(Dataset entries)
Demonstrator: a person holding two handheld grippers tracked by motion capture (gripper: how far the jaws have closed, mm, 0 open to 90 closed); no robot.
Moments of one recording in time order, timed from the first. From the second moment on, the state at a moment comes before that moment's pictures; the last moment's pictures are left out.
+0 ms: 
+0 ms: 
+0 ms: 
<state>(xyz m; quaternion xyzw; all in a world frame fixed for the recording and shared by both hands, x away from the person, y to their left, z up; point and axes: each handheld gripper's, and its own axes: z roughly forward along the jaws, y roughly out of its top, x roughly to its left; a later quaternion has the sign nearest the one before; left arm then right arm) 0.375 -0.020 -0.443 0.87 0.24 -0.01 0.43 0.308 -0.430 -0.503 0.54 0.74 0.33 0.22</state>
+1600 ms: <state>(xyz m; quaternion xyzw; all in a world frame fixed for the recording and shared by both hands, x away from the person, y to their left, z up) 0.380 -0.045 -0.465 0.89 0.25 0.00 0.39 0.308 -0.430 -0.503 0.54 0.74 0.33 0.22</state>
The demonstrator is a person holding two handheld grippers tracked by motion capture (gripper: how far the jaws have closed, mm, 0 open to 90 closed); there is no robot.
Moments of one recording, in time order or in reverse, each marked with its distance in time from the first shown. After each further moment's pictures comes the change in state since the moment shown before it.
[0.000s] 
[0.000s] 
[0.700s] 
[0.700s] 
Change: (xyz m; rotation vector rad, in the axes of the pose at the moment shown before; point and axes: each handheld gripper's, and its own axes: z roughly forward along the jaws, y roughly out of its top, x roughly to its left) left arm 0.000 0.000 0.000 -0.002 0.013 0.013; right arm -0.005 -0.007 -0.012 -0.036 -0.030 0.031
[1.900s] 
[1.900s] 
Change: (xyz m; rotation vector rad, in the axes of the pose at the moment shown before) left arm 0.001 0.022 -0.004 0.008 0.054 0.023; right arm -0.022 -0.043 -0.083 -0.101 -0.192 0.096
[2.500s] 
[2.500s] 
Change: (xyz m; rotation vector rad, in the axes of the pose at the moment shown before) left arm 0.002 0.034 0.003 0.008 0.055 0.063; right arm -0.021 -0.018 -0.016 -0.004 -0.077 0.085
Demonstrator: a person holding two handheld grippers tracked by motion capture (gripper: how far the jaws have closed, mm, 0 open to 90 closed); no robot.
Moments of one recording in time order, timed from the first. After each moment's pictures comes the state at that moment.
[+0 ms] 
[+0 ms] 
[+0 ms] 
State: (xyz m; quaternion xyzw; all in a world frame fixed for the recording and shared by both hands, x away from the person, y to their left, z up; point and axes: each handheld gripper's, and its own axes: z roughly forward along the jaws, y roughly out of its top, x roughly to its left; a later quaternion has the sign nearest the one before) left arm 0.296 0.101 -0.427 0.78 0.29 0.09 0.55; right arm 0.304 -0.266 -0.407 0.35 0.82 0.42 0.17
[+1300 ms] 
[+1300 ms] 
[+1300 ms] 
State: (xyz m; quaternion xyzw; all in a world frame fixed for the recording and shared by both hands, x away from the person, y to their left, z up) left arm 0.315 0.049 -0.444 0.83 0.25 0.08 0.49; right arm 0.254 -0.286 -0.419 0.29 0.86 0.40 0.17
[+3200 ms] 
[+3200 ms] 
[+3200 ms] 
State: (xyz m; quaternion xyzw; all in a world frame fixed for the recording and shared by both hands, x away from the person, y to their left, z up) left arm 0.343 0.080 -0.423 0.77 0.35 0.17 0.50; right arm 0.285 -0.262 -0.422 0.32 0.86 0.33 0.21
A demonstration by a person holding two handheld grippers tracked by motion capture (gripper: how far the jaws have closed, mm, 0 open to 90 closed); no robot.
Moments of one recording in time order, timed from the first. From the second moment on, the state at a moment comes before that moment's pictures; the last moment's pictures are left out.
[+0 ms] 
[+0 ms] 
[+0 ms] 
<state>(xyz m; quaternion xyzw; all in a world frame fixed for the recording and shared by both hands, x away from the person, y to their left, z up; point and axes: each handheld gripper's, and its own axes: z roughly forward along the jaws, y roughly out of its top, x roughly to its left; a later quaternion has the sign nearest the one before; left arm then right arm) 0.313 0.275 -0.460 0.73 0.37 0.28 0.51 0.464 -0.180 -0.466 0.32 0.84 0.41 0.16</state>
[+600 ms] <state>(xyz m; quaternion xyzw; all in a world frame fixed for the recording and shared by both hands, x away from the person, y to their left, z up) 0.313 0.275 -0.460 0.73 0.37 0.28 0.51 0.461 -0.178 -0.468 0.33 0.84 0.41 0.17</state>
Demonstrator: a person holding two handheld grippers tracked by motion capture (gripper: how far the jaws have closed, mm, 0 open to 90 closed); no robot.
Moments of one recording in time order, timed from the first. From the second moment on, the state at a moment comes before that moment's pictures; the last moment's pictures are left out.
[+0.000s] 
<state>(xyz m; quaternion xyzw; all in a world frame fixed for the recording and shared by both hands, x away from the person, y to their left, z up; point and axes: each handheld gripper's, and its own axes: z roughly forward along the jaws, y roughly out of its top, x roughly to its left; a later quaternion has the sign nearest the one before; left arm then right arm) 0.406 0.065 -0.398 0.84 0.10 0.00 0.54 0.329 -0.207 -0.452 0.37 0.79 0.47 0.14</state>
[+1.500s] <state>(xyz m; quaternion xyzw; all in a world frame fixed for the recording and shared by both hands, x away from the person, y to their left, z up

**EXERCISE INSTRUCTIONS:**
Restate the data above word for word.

**THE COMPLETED TASK:**
Demonstrator: a person holding two handheld grippers tracked by motion capture (gripper: how far the jaws have closed, mm, 0 open to 90 closed); no robot.
Moments of one recording in time order, timed from the first. From the second moment on, the state at a moment comes before that moment's pictures; the last moment's pictures are left out.
+0 ms: 
+0 ms: 
+0 ms: 
<state>(xyz m; quaternion xyzw; all in a world frame fixed for the recording and shared by both hands, x away from the person, y to their left, z up; point and axes: each handheld gripper's, and its own axes: z roughly forward along the jaws, y roughly out of its top, x roughly to its left; a later quaternion has the sign nearest the one before; left arm then right arm) 0.375 -0.020 -0.443 0.87 0.24 -0.01 0.43 0.308 -0.430 -0.503 0.54 0.74 0.33 0.22</state>
+1600 ms: <state>(xyz m; quaternion xyzw; all in a world frame fixed for the recording and shared by both hands, x away from the person, y to their left, z up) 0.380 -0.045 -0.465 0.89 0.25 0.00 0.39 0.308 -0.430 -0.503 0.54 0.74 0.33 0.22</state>
The demonstrator is a person holding two handheld grippers tracked by motion capture (gripper: how far the jaws have closed, mm, 0 open to 90 closed); there is no robot.
Moments of one recording, in time order or in reverse, each marked with its distance in time from the first shown. After each further moment's pictures comes the change in state since the moment shown before it.
[0.000s] 
[0.000s] 
[0.700s] 
[0.700s] 
Change: (xyz m; rotation vector rad, in the axes of the pose at the moment shown before; point and axes: each handheld gripper's, and its own axes: z roughly forward along the jaws, y roughly out of its top, x roughly to its left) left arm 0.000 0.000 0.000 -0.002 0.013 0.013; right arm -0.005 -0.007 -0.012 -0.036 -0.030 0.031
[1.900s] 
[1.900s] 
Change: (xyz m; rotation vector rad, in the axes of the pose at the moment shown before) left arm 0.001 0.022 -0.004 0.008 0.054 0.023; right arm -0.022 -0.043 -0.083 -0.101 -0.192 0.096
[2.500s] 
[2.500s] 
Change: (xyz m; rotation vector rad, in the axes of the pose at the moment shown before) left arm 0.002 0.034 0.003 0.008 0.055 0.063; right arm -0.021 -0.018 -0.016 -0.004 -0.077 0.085
Demonstrator: a person holding two handheld grippers tracked by motion capture (gripper: how far the jaws have closed, mm, 0 open to 90 closed); no robot.
Moments of one recording in time order, timed from the first. After each moment's pictures comes the state at that moment.
[+0 ms] 
[+0 ms] 
[+0 ms] 
State: (xyz m; quaternion xyzw; all in a world frame fixed for the recording and shared by both hands, x away from the person, y to their left, z up; point and axes: each handheld gripper's, and its own axes: z roughly forward along the jaws, y roughly out of its top, x roughly to its left; a later quaternion has the sign nearest the one before) left arm 0.296 0.101 -0.427 0.78 0.29 0.09 0.55; right arm 0.304 -0.266 -0.407 0.35 0.82 0.42 0.17
[+1300 ms] 
[+1300 ms] 
[+1300 ms] 
State: (xyz m; quaternion xyzw; all in a world frame fixed for the recording and shared by both hands, x away from the person, y to their left, z up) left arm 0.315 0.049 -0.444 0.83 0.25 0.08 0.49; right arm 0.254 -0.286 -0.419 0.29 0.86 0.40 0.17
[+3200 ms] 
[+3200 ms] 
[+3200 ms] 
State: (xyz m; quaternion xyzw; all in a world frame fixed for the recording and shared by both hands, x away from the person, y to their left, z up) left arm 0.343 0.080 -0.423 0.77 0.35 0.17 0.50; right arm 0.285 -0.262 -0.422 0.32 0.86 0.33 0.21
A demonstration by a person holding two handheld grippers tracked by motion capture (gripper: how far the jaws have closed, mm, 0 open to 90 closed); no robot.
Moments of one recording in time order, timed from the first. From the second moment on, the state at a moment comes before that moment's pictures; the last moment's pictures are left out.
[+0 ms] 
[+0 ms] 
[+0 ms] 
<state>(xyz m; quaternion xyzw; all in a world frame fixed for the recording and shared by both hands, x away from the person, y to their left, z up; point and axes: each handheld gripper's, and its own axes: z roughly forward along the jaws, y roughly out of its top, x roughly to its left; a later quaternion has the sign nearest the one before; left arm then right arm) 0.313 0.275 -0.460 0.73 0.37 0.28 0.51 0.464 -0.180 -0.466 0.32 0.84 0.41 0.16</state>
[+600 ms] <state>(xyz m; quaternion xyzw; all in a world frame fixed for the recording and shared by both hands, x away from the person, y to their left, z up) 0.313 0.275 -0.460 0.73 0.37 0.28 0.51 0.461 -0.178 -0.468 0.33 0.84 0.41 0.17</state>
Demonstrator: a person holding two handheld grippers tracked by motion capture (gripper: how far the jaws have closed, mm, 0 open to 90 closed); no robot.
Moments of one recording in time order, timed from the first. From the second moment on, the state at a moment comes before that moment's pictures; the last moment's pictures are left out.
[+0.000s] 
<state>(xyz m; quaternion xyzw; all in a world frame fixed for the recording and shared by both hands, x away from the person, y to their left, z up; point and axes: each handheld gripper's, and its own axes: z roughly forward along the jaws, y roughly out of its top, x roughly to its left; a later quaternion has the sign nearest the one before; left arm then right arm) 0.406 0.065 -0.398 0.84 0.10 0.00 0.54 0.329 -0.207 -0.452 0.37 0.79 0.47 0.14</state>
[+1.500s] <state>(xyz m; quaternion xyzw; all in a world frame fixed for the recording and shared by both hands, x away from the person, y to their left, z up

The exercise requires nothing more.